---------- Source material

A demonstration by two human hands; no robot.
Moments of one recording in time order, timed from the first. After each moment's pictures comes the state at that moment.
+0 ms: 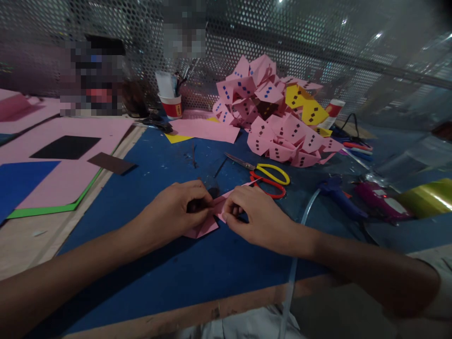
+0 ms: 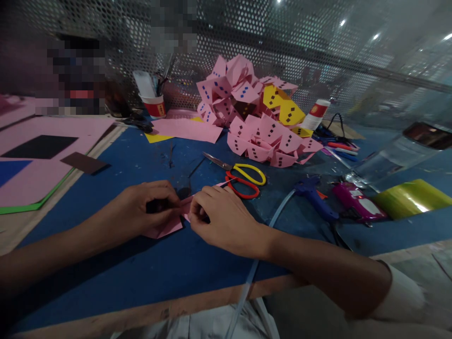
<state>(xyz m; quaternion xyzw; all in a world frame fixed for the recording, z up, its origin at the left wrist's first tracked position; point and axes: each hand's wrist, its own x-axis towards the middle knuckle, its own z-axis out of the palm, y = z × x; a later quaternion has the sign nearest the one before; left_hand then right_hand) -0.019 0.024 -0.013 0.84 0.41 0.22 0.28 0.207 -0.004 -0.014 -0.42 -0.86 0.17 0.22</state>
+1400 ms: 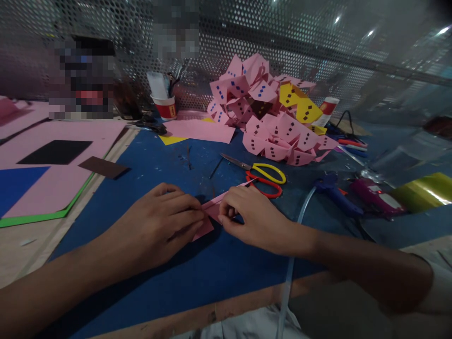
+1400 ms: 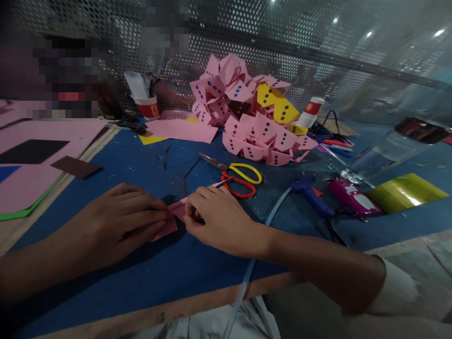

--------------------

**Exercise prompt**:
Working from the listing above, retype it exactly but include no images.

**Task response**:
A demonstration by two human hands; no robot.
Moments of one recording in time order, timed from the first. After each moment's pictures comes the state at that moment.
+0 ms: 
+0 ms: 
<state>(xyz m; quaternion xyzw; all in a world frame fixed for the recording, z up, its origin at the left wrist's first tracked position; point and axes: each hand's wrist, its own x-axis towards the middle knuckle, its own z-axis out of the palm, y = z × x; a later quaternion has the sign nearest the one before; left_hand then right_hand) -0.019 0.024 -0.013 0.84 0.41 0.22 0.28 0.207 -0.004 -0.014 -0.42 -0.86 0.17 0.22</state>
+1400 ms: 
+1400 ms: 

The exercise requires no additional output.